Records drawn from a dataset
○ ○ ○ ○
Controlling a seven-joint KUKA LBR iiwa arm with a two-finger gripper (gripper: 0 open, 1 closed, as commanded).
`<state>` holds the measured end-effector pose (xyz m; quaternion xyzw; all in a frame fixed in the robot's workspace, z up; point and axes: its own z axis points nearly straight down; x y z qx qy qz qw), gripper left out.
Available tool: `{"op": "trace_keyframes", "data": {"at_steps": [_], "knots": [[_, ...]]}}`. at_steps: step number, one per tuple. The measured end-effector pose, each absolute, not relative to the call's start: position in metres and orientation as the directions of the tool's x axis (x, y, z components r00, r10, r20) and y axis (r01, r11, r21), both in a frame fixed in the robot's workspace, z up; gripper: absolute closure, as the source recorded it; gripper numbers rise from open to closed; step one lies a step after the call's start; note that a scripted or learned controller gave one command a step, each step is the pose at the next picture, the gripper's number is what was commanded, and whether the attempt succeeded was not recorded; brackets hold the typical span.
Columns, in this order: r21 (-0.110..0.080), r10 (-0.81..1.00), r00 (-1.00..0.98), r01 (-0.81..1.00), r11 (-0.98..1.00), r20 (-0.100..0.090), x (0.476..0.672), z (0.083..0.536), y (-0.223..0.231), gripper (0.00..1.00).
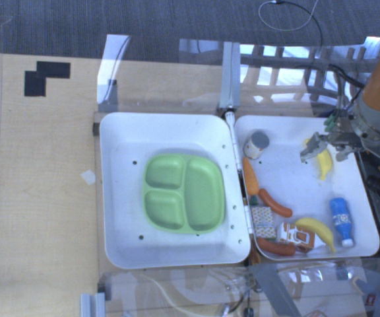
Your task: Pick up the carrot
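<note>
Carrot (250,178) is being shown as a short orange taper, lying along the left wall of the right bin (289,134), near the middle of the frame, with its narrow end pointing up toward a small grey-capped jar (256,144). Its lower end is being touched by a reddish sausage (275,203) that is slanting down to the right. Nothing is being pressed against the carrot from above.

The gripper (323,147) is being held in the upper right of the frame, well apart from the carrot, over the far side of the same bin. Its fingers are being kept spread, with a small yellow banana (324,164) lying just beneath them; whether the banana is being touched cannot be told.

Along the bin's lower edge, a patterned packet (263,220), a second sausage (276,247), a small carton (297,236) and a larger banana (316,230) are being crowded together, and a blue bottle (342,222) is lying at the right.

The left bin (121,177) is being occupied by a green divided plate (184,193).
</note>
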<state>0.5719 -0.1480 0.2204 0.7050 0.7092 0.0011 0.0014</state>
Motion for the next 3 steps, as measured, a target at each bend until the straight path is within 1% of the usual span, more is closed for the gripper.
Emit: {"op": "trace_keyframes", "data": {"at_steps": [1, 2, 3], "knots": [[0.007, 0.978, -0.207, 0.978, 0.207, -0.003, 0.577, 0.220, -0.157, 0.00], [0.006, 1.000, 0.015, 1.000, -0.015, 0.000, 0.624, 0.096, -0.096, 0.00], [0.009, 0.995, -0.102, 0.995, 0.102, -0.003, 0.656, 0.210, -0.147, 0.00]]}}
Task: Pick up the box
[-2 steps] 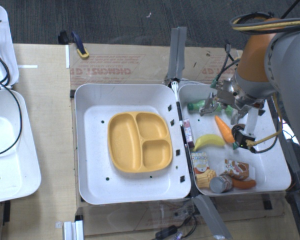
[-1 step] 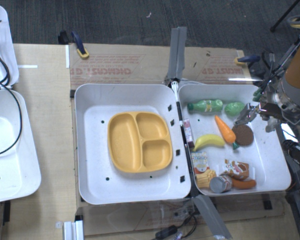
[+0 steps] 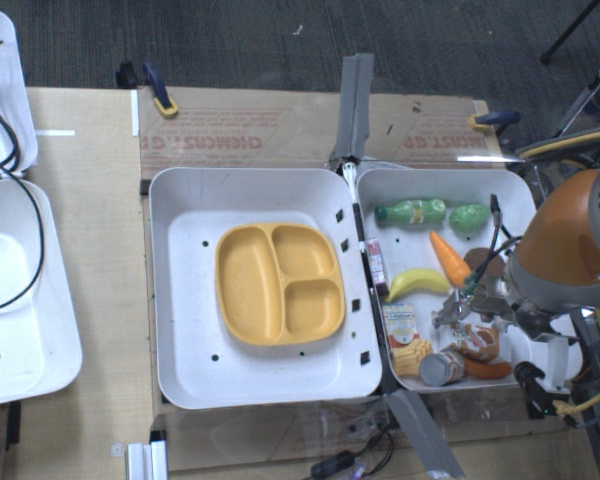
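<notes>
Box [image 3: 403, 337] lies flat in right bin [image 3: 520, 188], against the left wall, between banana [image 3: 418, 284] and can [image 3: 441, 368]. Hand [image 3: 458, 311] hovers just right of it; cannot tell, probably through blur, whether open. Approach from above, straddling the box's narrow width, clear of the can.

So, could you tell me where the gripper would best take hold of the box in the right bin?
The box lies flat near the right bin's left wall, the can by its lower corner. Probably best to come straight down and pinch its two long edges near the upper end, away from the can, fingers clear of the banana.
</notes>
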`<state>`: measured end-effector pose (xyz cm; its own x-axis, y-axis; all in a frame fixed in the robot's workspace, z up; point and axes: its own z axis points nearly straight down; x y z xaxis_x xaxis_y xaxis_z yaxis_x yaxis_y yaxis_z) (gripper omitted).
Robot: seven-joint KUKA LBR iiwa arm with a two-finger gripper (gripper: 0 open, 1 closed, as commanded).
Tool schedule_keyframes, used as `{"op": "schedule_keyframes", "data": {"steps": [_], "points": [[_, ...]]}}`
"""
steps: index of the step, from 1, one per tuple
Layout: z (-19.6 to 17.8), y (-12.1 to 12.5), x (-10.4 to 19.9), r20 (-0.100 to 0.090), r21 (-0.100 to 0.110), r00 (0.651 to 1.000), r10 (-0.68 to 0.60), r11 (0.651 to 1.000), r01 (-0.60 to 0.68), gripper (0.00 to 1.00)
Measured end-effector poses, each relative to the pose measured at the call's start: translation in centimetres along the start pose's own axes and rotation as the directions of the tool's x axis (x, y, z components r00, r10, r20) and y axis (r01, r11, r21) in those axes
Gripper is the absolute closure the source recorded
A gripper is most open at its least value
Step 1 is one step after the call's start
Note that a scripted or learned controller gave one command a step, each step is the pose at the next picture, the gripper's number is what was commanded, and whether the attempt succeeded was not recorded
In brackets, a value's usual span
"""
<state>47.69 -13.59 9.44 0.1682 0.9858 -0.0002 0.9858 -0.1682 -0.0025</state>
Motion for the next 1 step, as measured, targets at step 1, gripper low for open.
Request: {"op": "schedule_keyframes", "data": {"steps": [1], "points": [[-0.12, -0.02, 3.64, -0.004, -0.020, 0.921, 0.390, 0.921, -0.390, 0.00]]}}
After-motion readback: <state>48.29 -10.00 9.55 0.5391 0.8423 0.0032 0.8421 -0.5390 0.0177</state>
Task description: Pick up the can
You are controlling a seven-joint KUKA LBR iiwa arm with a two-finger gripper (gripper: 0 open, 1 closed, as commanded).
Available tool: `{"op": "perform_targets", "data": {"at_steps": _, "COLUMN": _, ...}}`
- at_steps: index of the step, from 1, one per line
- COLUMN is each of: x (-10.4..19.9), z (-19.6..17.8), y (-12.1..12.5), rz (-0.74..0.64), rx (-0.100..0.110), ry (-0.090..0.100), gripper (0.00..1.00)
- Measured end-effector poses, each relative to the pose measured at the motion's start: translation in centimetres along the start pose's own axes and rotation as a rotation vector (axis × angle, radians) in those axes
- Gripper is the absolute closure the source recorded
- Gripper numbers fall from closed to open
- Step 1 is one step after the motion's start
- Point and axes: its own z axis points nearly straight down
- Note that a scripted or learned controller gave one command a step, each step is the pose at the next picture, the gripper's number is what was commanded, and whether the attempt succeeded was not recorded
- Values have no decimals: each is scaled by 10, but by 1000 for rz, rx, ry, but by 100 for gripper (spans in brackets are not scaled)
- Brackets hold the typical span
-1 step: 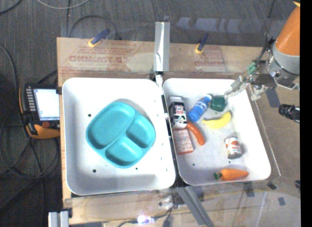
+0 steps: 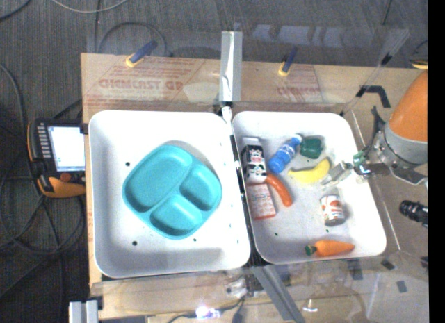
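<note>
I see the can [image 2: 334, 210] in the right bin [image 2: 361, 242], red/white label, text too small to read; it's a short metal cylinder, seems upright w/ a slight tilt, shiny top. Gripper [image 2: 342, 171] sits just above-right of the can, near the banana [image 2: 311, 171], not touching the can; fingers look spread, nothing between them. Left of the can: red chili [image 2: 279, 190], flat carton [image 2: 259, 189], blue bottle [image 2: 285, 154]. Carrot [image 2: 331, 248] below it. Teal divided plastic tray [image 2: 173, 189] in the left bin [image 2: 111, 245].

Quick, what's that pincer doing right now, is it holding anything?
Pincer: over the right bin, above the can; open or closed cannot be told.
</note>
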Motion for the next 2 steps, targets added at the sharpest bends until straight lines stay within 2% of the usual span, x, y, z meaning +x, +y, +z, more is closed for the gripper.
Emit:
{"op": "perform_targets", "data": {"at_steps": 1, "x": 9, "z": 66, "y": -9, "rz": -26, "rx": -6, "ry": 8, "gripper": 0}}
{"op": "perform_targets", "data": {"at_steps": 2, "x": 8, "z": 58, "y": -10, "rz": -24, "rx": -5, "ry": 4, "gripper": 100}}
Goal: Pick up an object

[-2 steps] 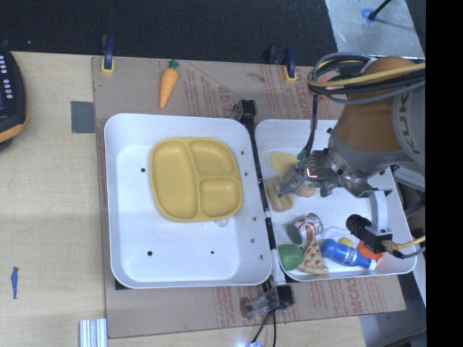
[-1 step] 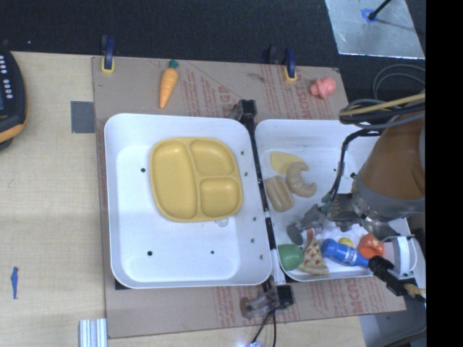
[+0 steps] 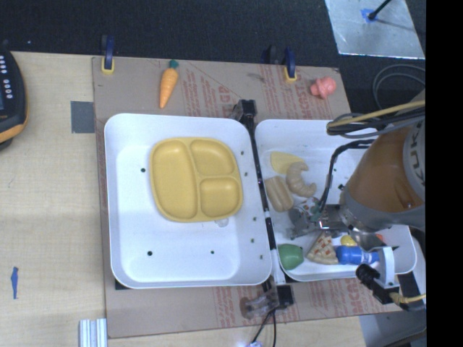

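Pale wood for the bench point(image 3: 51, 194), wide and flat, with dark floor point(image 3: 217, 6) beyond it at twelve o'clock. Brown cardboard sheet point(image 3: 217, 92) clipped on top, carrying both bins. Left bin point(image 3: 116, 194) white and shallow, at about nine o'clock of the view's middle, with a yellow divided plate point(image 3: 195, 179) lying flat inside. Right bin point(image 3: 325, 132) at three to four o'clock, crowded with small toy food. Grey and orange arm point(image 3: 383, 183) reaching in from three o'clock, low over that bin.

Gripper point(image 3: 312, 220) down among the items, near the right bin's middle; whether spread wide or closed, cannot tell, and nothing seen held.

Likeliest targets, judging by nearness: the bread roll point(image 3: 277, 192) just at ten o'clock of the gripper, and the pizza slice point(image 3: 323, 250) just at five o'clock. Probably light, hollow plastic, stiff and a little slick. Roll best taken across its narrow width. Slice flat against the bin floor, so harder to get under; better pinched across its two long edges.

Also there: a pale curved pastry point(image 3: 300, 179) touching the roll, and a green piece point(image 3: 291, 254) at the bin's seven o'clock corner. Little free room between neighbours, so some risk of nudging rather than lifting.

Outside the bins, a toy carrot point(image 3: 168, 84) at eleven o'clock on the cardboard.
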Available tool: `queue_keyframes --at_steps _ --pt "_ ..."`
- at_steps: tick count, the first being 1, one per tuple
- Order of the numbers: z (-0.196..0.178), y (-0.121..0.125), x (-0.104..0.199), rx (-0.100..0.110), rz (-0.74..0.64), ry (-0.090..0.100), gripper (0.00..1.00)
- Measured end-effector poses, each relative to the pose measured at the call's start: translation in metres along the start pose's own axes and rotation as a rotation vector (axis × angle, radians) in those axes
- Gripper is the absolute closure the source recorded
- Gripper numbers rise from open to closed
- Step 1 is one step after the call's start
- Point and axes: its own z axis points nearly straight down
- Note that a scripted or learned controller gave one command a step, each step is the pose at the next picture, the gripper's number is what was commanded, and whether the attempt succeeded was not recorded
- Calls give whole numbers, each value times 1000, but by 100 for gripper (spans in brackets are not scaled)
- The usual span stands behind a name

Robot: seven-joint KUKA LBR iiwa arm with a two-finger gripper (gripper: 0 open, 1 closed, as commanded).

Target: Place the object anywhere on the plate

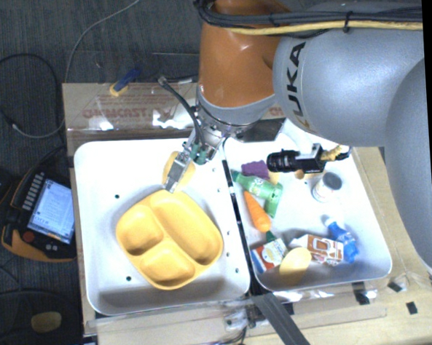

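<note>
— Found the two-finger gripper [174, 174]?

— Yes. Low over the left shallow white bin [99, 175], right at the far rim of the yellow three-compartment plastic plate [169, 240].

— Wide or narrow?

— Cannot tell; too blurred at the tip.

— And the thing to be placed?

— Spotted a small yellow-tan lump [180, 164] right at that tip, touching or just above the plate's far rim. Clamped or merely beside? Cannot tell that either.

— Anything across in the right shallow white bin [365, 217]?

— Plenty. Counted a purple block [256, 168] near the far left corner, a green packet [264, 191] just below it, and an orange carrot-shaped piece [259, 213] touching that. Noted a small white round cup [326, 187] toward the right wall. Along the near wall, picked out a blue scrap [341, 233], a red-and-white carton [326, 249] and a pale yellow rounded piece [296, 259]. Lying well apart from the plate, across the divide between the bins.
</note>
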Motion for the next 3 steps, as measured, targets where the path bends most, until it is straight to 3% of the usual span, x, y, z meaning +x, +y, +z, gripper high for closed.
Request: queue_keyframes --at_steps 1,2,3 --pt "55 -16 78 3 208 5 100" --pt "-32 46 5 1 149 1 100" --pt "68 42 54 1 -88 4 100"
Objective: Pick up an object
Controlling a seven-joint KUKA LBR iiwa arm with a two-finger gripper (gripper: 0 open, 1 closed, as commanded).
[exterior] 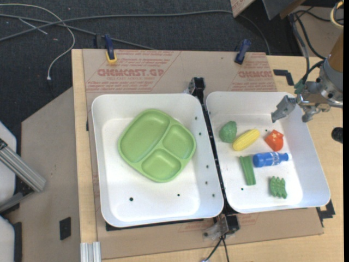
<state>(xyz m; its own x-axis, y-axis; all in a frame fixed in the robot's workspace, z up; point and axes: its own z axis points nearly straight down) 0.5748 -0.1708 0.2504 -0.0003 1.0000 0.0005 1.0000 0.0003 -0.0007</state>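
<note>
The right bin (316, 171) holds several toy foods. A round green vegetable (228, 130) lies beside a yellow corn cob (246, 139). To their right sit a red-orange pepper (274, 140) and a blue bottle (269, 159). Lower down are a green stick (248, 170) and a small bumpy green piece (277, 187). My gripper (294, 112) hangs over the bin's upper right part, above and right of the pepper. Its fingers are spread open, with nothing between them.
The left bin (109, 190) holds a green divided plate (157, 144). A black clamp (197, 85) sits at the top of the rim between the bins. Cardboard (136, 70) lies under both bins, and cables (38, 21) trail over the dark floor.
</note>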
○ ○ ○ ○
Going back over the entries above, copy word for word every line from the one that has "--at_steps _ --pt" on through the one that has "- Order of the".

[Answer space]
Available tool: `queue_keyframes --at_steps _ --pt "_ ..."`
- at_steps: tick count, the first being 1, one per tuple
- Order of the numbers: z (-0.196..0.178), y (-0.121..0.125), x (-0.104..0.199), rx (-0.100..0.110), rz (-0.74..0.64), ry (-0.090..0.100), gripper (0.00..1.00)

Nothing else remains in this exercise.